At 9:30 a.m., Dan Lamberton, professor of English, presents, “The Memory Book: The KJV in Mind” in Village Hall, located at 207 S. College Ave. At 11:30 a.m., Alex Bryan, senior pastor of the University Church, presents, “The Most Beautiful Language” in the University Church, located at 212 SW 4th Street, at the corner of 4th and Bade.
Then, at 2:30 p.m., three presenters partner for a final celebration event. John McVay, WWU president, presents “William Tyndale: The Outlaw Wordsmith Behind the KJV;” Bev Beem, professor of English, presents, “Herbert’s Devotional Reading of the KJV;” and Greg Dodds, professor of History, presents “James’ Bible.”
Since Oct. 1, university departments, classes, and individuals have signed up to read through specific portions of the KJV. A large Bible, donated to the church several years ago, was placed in Heubach Chapel next to the University Church, and readers went in at their assigned times to read their portion of the Bible. They were not required to read aloud, but many chose to do so.

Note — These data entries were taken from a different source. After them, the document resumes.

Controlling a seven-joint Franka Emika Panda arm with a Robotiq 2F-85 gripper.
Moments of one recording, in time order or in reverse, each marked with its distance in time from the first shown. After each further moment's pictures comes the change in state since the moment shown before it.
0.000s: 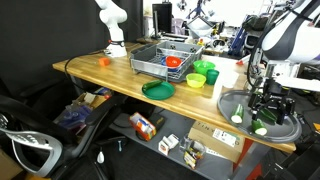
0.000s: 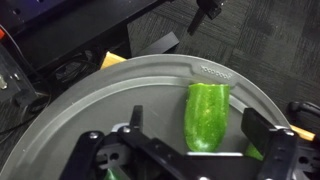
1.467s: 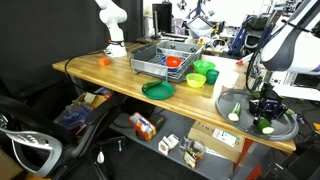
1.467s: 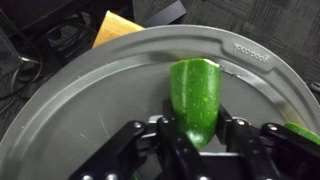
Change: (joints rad) arm -0.095 0.071 0.115 -0.022 0.003 0.232 -0.034
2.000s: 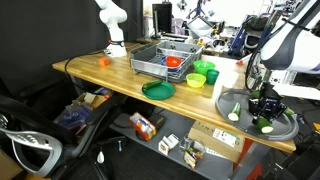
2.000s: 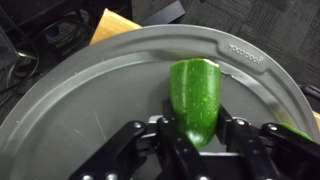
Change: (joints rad) arm -0.007 -0.010 0.013 0.001 0.000 -0.006 -0.019
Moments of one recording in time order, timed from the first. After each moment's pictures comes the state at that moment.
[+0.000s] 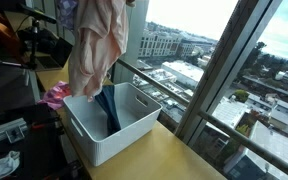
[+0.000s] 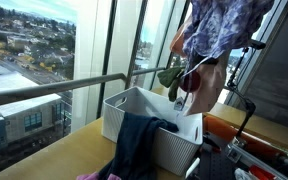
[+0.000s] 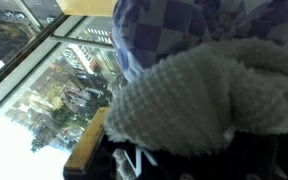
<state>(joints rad) 0.05 -0.64 0.24 -2.09 -0.55 1.94 0.37</state>
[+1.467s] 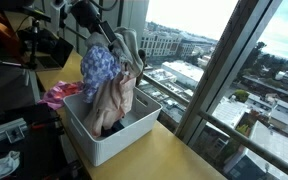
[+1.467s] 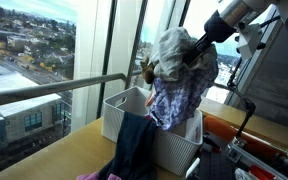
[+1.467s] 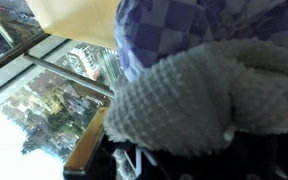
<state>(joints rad) -0.03 -0.36 0.27 -2.47 -0.89 2.36 0.75</state>
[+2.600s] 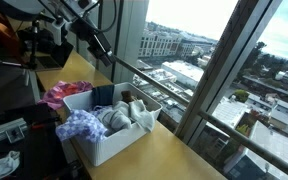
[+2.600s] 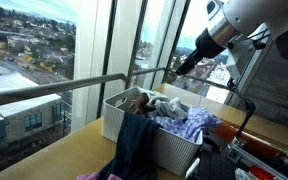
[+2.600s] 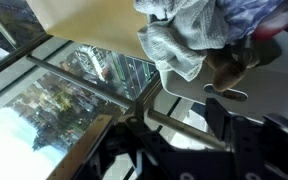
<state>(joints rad) 0.03 -0.26 0.27 -2.47 -1.04 2.34 0.96</state>
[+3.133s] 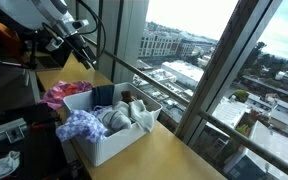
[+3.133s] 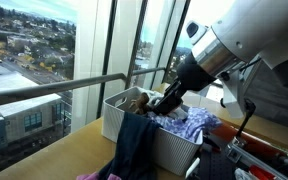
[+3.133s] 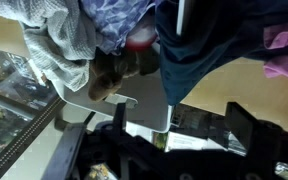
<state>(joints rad) 0.19 -0.03 0.28 -2.41 -0.97 2.51 1.04</state>
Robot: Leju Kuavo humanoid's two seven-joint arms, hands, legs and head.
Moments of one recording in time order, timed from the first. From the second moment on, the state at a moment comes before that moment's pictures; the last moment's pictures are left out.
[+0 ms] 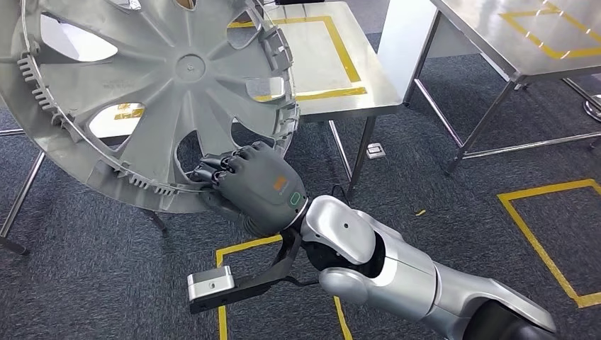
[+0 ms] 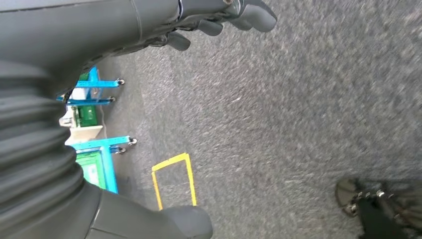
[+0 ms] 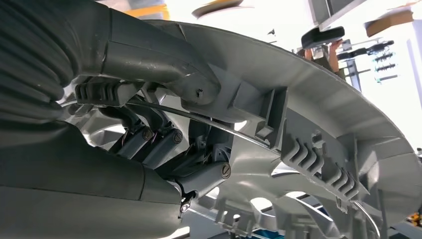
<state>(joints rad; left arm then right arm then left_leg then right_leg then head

"Reading out loud to an empty room was a unique experience and was actually fun," says Steve Davis, director for student information at WWU. "I had not read the KJV story of Abraham's call to murder Isaac for some time and occasionally wondered what the translation would be in another version."
During the 11:30 a.m. service on Oct. 22, the final verses of the KJV will be read from the front of the church, read from the same KJV that individuals and groups have been reading from in Heubach Chapel this month.